ABOUT THIS TASK: Everything from the line containing "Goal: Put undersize" through the line containing "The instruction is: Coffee" should be repeated exactly, and nothing else from the data.

INPUT:
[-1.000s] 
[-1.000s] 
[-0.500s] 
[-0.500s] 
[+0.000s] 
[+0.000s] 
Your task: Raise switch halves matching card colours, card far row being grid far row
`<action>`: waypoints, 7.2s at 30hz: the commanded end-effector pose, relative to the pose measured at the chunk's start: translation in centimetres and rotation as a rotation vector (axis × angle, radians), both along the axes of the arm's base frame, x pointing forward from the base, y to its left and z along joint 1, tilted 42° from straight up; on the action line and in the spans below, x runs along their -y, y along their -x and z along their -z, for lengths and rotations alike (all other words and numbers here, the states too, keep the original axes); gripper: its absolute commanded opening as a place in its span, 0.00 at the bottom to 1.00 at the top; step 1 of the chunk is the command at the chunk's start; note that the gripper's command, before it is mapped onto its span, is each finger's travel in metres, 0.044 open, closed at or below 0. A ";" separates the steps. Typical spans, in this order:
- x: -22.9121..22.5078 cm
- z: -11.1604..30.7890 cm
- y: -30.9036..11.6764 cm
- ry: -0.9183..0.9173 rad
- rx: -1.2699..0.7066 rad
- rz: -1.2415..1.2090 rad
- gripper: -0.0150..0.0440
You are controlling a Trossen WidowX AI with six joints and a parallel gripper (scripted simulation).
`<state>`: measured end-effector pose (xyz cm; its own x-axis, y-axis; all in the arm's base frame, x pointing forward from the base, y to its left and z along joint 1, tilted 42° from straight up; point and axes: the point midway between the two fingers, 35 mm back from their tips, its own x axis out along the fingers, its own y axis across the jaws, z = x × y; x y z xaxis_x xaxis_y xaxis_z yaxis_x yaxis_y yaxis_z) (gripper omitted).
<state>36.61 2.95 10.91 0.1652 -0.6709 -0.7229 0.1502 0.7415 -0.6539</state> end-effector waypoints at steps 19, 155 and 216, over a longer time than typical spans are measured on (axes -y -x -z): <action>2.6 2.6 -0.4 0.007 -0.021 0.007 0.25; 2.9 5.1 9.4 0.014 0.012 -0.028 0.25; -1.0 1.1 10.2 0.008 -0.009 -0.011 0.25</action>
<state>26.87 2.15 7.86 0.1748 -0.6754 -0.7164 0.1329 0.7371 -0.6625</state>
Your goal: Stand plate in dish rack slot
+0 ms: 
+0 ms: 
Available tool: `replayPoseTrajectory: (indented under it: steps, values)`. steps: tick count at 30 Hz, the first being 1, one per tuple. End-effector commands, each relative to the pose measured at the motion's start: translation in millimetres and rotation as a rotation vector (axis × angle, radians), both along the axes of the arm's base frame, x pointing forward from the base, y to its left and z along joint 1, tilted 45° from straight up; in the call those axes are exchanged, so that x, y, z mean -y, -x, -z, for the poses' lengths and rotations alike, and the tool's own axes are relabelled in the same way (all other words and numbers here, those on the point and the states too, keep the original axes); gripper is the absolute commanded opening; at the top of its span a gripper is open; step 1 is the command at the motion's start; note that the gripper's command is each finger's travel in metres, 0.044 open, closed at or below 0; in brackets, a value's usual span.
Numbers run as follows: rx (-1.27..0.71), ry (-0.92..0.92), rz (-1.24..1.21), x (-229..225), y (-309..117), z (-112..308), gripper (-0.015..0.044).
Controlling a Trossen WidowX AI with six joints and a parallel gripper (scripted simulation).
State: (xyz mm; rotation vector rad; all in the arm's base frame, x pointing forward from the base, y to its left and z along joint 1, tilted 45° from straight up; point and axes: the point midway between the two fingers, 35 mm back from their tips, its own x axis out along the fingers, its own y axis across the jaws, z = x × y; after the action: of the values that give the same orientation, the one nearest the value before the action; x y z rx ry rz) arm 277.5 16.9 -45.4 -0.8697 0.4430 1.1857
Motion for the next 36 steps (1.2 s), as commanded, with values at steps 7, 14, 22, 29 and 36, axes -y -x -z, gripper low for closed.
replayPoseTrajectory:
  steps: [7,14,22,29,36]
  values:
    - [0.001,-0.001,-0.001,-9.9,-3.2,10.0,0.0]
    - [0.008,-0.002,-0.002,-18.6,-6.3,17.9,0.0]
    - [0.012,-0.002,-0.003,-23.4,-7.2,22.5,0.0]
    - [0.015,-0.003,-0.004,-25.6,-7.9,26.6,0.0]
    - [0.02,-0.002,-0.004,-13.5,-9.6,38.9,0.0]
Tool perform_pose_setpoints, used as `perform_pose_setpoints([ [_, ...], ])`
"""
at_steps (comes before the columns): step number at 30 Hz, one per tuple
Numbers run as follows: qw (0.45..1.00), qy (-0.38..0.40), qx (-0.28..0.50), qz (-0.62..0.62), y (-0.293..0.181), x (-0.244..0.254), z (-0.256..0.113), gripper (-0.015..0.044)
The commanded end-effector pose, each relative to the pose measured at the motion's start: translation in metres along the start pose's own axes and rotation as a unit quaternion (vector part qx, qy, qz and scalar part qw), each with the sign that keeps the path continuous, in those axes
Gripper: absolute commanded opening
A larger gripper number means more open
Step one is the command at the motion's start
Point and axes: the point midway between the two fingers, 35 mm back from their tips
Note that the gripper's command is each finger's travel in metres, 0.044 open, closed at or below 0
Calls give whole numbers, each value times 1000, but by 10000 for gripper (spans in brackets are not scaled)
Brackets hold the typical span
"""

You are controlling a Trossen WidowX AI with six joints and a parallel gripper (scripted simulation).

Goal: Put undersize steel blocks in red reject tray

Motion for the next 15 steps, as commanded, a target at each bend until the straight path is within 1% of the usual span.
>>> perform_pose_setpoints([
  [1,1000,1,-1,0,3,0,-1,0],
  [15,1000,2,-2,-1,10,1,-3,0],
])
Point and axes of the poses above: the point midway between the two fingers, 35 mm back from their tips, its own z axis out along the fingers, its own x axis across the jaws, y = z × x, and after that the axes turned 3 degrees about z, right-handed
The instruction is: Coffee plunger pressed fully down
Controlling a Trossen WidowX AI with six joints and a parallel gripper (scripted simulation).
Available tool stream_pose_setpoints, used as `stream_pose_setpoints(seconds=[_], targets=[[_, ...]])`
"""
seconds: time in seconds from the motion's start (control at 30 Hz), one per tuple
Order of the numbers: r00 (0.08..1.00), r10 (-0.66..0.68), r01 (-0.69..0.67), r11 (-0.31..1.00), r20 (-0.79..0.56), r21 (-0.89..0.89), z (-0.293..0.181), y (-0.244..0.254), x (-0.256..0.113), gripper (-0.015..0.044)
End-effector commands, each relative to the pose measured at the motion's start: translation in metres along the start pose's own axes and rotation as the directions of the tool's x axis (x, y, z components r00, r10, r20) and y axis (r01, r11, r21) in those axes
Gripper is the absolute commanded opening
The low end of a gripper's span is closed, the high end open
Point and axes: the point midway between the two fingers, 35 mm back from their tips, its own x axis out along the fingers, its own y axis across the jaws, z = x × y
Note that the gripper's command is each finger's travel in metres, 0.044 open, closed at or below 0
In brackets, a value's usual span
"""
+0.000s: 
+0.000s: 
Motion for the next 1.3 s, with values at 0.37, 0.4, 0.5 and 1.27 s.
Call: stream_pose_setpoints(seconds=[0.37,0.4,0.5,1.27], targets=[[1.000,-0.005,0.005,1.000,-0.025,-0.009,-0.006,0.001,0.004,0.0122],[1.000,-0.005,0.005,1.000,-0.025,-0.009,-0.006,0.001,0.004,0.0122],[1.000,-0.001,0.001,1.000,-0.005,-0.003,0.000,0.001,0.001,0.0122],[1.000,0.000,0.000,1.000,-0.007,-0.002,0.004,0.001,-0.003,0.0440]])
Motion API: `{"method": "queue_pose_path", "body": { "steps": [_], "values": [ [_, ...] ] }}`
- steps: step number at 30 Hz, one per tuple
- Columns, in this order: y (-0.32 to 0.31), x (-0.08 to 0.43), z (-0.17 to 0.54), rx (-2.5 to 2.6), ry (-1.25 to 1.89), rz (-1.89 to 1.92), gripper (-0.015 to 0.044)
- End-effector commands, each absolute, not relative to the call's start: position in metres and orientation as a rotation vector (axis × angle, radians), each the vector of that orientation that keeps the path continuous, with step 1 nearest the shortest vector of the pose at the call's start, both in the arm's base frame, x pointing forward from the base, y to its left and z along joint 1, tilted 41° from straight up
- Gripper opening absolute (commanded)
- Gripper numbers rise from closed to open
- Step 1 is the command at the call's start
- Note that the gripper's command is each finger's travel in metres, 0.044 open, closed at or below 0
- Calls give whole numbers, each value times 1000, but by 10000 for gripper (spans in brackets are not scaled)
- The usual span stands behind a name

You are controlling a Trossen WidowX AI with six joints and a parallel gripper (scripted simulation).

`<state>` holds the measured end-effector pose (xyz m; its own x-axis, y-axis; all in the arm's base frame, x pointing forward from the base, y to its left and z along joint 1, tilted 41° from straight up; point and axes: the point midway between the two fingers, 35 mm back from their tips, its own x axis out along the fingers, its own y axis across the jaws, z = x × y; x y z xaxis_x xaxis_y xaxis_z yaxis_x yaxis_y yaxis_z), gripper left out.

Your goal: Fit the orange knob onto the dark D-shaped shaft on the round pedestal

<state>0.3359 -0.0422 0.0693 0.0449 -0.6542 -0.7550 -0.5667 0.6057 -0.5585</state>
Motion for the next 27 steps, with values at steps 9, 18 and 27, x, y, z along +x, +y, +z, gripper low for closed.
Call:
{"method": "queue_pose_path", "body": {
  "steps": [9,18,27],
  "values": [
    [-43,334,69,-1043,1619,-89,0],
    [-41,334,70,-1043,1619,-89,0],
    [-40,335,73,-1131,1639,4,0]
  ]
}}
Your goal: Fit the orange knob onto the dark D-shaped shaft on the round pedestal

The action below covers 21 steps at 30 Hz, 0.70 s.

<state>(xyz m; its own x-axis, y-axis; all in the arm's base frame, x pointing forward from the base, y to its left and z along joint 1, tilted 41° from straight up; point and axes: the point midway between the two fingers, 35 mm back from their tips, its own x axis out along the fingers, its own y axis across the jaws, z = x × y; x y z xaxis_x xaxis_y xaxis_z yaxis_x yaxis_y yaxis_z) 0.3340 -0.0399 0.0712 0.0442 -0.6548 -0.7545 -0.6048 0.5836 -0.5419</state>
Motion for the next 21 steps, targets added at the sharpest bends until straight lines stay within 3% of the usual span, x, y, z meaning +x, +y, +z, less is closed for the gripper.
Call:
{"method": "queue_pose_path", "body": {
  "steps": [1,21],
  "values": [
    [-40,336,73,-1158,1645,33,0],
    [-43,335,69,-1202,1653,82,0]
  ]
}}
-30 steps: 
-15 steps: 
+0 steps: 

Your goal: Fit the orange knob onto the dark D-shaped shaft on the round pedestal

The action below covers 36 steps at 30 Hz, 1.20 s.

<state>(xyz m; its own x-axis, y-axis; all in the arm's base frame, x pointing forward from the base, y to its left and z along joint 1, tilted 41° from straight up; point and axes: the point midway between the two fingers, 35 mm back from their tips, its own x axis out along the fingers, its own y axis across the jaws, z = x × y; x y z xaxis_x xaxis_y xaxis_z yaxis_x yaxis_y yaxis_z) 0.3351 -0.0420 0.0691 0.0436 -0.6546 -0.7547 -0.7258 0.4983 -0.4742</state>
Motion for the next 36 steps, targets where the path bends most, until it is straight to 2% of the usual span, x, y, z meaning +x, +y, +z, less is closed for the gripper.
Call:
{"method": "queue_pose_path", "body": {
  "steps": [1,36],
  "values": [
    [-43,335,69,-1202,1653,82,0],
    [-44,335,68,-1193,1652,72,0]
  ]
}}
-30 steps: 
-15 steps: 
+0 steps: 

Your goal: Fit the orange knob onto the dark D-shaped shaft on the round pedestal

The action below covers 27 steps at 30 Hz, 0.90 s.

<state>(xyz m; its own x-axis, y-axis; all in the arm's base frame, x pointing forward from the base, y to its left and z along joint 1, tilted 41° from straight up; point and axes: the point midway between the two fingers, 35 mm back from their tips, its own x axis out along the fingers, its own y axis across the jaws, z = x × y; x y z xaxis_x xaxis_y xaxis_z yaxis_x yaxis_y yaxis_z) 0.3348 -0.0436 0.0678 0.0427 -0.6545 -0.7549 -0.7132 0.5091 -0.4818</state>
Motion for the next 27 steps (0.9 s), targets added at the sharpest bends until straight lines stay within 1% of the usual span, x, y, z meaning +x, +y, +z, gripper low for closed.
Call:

SOLUTION TO THIS PROBLEM:
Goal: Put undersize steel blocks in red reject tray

Motion for the next 15 steps, as commanded, a target at each bend until the straight path is within 1% of the usual span.
>>> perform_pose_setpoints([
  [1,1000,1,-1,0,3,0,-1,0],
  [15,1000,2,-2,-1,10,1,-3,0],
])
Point and axes of the poses above: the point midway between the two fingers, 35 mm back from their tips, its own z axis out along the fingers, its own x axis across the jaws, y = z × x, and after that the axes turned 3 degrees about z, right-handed
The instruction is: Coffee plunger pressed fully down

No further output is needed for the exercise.